Exercise instructions. For every line in the records that has the word "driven", make a copy.

START Given data

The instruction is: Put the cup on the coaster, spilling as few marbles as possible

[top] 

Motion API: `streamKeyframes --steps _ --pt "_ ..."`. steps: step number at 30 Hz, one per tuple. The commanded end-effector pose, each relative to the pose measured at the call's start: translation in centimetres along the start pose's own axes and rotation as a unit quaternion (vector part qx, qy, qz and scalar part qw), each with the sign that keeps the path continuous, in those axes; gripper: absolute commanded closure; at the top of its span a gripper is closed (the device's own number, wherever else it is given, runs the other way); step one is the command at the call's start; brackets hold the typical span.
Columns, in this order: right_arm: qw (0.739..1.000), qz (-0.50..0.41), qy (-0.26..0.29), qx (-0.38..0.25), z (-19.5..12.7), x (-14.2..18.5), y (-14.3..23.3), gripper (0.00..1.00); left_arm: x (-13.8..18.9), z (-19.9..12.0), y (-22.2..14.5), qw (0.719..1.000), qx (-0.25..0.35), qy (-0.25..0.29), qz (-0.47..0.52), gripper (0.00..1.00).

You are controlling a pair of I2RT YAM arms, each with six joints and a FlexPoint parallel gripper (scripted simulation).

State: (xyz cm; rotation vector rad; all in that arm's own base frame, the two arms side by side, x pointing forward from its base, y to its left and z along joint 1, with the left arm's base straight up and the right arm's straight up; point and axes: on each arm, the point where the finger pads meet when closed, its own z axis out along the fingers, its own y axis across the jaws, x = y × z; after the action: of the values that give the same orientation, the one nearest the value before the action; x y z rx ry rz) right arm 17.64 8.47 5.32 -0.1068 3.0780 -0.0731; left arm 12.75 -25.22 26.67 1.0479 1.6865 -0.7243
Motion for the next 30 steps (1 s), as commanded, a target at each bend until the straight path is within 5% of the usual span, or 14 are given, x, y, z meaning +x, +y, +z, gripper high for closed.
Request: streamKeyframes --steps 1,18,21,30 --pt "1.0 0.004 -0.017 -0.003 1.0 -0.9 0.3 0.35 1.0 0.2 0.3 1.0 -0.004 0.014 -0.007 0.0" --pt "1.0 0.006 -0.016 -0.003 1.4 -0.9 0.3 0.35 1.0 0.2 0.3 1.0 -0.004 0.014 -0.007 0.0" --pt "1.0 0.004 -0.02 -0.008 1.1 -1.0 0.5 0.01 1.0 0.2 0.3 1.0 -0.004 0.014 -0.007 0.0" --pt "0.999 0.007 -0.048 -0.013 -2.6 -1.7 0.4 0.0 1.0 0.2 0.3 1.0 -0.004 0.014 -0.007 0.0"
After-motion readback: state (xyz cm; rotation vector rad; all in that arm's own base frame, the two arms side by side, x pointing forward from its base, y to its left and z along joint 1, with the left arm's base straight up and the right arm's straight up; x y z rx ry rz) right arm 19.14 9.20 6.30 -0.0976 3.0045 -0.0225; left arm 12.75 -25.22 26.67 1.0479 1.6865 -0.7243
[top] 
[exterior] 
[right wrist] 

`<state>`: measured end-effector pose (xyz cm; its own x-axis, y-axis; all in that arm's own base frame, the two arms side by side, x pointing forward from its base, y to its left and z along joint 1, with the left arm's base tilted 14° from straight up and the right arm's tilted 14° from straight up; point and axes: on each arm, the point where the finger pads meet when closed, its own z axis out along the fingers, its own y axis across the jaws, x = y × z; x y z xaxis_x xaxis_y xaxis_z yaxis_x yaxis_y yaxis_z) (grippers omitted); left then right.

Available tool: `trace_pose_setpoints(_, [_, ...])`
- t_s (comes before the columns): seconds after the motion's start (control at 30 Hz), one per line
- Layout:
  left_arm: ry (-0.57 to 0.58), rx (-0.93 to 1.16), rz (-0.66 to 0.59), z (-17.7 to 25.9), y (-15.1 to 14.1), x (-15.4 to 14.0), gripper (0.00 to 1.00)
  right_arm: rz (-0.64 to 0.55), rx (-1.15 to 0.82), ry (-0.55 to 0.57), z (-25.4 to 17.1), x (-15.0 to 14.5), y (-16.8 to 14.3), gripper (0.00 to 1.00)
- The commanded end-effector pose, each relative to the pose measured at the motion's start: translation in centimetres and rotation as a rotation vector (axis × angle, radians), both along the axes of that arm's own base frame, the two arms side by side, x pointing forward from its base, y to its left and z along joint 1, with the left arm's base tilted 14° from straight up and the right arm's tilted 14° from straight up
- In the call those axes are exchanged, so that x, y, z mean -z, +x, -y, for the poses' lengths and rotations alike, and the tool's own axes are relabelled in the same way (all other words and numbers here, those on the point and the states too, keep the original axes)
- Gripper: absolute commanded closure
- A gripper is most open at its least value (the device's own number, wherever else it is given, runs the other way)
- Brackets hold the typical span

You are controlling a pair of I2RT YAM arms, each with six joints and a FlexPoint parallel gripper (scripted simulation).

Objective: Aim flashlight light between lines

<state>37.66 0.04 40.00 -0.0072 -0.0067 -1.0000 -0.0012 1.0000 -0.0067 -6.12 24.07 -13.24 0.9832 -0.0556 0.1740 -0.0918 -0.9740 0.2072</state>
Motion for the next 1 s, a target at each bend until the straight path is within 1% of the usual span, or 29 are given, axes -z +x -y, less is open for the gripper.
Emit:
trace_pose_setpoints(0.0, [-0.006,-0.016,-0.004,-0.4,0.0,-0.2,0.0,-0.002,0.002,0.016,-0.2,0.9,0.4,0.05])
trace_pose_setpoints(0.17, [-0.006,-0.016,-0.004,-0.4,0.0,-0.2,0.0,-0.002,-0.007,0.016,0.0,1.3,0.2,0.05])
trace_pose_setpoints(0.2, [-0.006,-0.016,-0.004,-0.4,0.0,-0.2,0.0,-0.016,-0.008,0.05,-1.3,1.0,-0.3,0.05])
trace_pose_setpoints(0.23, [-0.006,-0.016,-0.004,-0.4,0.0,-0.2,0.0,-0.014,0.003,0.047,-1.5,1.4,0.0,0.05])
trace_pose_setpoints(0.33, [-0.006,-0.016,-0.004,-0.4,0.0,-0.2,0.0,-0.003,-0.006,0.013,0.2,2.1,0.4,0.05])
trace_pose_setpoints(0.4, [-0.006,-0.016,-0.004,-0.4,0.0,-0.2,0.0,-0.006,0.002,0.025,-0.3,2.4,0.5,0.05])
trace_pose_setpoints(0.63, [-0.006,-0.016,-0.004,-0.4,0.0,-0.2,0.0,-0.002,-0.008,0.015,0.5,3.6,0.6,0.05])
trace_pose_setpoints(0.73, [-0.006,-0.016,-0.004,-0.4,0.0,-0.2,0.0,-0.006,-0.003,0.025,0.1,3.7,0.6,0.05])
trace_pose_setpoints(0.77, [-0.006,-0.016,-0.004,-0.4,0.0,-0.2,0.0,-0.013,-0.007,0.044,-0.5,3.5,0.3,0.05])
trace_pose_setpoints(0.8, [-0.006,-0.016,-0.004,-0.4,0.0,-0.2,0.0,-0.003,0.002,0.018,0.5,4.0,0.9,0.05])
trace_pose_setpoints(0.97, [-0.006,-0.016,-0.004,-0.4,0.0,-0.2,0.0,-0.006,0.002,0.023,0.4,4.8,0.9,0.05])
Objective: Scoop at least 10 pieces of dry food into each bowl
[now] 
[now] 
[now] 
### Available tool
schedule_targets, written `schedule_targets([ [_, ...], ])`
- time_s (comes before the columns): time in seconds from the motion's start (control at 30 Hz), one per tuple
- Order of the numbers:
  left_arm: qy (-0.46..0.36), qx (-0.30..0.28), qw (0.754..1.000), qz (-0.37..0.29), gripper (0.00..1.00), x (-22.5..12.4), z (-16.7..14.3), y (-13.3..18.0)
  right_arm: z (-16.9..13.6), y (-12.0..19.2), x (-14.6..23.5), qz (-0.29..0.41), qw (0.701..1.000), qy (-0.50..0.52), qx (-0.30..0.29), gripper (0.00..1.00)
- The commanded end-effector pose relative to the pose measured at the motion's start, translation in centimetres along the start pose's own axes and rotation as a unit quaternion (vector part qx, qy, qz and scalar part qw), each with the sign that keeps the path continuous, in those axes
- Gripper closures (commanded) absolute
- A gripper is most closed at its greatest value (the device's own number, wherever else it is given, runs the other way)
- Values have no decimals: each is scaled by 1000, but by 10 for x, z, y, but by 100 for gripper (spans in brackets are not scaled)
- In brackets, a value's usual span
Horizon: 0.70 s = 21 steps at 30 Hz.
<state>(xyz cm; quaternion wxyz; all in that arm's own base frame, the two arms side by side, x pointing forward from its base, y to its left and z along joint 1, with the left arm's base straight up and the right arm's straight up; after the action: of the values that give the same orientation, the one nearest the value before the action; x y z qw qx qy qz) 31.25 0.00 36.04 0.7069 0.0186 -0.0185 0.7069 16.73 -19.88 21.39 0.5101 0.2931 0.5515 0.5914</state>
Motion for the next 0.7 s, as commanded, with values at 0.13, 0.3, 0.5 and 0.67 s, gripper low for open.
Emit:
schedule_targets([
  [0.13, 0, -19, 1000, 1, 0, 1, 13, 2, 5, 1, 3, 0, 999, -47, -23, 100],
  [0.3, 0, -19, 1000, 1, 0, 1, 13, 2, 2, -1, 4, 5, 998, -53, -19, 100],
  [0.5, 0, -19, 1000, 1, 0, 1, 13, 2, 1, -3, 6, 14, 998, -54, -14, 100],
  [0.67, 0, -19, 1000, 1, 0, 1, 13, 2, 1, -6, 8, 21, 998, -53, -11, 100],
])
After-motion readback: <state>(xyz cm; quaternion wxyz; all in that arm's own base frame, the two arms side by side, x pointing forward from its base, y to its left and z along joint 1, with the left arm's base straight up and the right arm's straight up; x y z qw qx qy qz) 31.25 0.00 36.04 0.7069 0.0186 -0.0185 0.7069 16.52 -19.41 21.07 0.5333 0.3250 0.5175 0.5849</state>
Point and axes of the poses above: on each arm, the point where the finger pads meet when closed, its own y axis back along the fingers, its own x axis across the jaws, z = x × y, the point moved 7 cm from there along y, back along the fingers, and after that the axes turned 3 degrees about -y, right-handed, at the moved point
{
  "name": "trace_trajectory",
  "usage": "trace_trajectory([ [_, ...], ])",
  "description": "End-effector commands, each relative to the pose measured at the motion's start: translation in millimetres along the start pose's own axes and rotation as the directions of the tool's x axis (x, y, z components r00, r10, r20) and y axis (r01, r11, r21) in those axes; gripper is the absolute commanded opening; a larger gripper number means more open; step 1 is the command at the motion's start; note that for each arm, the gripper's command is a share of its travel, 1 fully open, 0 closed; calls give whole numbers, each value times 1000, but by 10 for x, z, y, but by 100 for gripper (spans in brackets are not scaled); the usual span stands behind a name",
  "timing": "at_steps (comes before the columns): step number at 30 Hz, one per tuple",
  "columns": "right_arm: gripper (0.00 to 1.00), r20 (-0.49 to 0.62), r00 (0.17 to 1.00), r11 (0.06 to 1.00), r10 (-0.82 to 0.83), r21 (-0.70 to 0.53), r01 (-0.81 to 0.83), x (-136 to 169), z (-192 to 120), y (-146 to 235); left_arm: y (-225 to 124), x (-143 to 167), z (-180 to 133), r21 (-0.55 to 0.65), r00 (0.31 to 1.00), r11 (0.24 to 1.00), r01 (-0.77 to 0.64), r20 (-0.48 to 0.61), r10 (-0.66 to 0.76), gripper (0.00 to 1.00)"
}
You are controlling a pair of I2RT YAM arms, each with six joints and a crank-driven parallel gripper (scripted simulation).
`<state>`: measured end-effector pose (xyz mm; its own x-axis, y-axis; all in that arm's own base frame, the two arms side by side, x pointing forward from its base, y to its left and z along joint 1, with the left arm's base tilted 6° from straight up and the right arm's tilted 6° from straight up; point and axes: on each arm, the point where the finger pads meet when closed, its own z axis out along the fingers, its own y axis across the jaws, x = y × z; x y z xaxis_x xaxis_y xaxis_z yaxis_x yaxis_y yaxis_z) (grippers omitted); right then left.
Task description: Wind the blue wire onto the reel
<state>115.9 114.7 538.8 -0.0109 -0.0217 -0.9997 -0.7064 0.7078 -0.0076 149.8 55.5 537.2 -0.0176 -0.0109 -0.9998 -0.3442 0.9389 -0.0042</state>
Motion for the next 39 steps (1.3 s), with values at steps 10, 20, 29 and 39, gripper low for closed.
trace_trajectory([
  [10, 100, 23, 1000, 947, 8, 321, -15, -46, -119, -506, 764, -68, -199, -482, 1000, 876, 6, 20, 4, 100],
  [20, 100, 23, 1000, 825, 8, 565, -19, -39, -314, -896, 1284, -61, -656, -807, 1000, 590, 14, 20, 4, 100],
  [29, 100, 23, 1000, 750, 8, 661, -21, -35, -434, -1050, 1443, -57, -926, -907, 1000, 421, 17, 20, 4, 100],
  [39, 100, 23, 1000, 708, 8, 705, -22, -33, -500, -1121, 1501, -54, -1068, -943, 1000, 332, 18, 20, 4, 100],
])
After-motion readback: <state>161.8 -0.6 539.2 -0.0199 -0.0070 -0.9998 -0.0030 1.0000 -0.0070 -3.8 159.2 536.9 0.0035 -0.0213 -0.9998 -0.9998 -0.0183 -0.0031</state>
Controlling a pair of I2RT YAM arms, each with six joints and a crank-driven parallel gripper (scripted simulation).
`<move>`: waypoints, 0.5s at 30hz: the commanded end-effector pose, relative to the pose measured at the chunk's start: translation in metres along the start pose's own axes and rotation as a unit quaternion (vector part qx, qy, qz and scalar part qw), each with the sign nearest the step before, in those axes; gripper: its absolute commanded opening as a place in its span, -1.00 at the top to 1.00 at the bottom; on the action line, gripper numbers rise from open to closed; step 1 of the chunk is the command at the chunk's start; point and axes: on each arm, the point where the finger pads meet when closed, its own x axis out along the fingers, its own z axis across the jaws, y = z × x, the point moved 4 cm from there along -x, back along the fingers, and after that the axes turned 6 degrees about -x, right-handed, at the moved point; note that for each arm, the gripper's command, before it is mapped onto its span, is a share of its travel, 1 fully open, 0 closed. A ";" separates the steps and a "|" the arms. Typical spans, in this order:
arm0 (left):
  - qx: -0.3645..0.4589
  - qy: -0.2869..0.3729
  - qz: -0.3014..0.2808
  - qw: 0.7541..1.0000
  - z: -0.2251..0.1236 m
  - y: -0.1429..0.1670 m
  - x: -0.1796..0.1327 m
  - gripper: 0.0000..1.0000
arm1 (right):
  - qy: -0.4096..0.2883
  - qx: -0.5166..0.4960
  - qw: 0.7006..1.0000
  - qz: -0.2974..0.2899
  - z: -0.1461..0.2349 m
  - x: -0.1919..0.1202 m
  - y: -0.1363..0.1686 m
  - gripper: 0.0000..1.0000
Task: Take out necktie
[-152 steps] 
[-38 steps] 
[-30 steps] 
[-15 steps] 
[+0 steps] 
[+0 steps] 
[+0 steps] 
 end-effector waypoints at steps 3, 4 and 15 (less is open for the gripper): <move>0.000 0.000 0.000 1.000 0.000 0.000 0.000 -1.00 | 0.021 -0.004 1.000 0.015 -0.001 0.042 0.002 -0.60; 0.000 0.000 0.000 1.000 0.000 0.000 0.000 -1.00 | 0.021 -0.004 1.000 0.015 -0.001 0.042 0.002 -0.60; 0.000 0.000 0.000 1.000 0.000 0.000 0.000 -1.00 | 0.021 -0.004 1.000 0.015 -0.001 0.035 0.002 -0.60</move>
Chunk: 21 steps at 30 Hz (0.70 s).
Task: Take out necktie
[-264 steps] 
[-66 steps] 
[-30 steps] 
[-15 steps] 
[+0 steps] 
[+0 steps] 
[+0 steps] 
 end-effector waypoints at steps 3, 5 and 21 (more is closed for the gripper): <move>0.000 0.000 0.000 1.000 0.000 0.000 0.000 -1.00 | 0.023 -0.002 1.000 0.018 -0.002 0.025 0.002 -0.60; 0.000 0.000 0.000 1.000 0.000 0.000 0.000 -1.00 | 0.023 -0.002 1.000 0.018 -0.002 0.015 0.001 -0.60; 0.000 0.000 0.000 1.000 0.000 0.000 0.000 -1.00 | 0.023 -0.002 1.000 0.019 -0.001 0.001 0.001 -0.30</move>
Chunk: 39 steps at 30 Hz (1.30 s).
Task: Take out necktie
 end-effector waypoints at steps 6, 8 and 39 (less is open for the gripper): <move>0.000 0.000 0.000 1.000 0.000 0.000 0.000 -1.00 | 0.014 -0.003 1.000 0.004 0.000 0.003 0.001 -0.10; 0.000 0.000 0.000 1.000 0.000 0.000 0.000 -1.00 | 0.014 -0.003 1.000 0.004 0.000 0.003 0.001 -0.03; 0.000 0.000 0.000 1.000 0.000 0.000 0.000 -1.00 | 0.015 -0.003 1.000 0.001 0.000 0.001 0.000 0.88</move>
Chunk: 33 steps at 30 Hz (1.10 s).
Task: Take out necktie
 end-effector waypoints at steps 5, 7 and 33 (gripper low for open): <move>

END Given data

Response box.
You are controlling a pair of I2RT YAM arms, each with six joints and a crank-driven parallel gripper (scripted simulation).
Controlling a pair of I2RT YAM arms, each with six joints and a crank-driven parallel gripper (scripted simulation).

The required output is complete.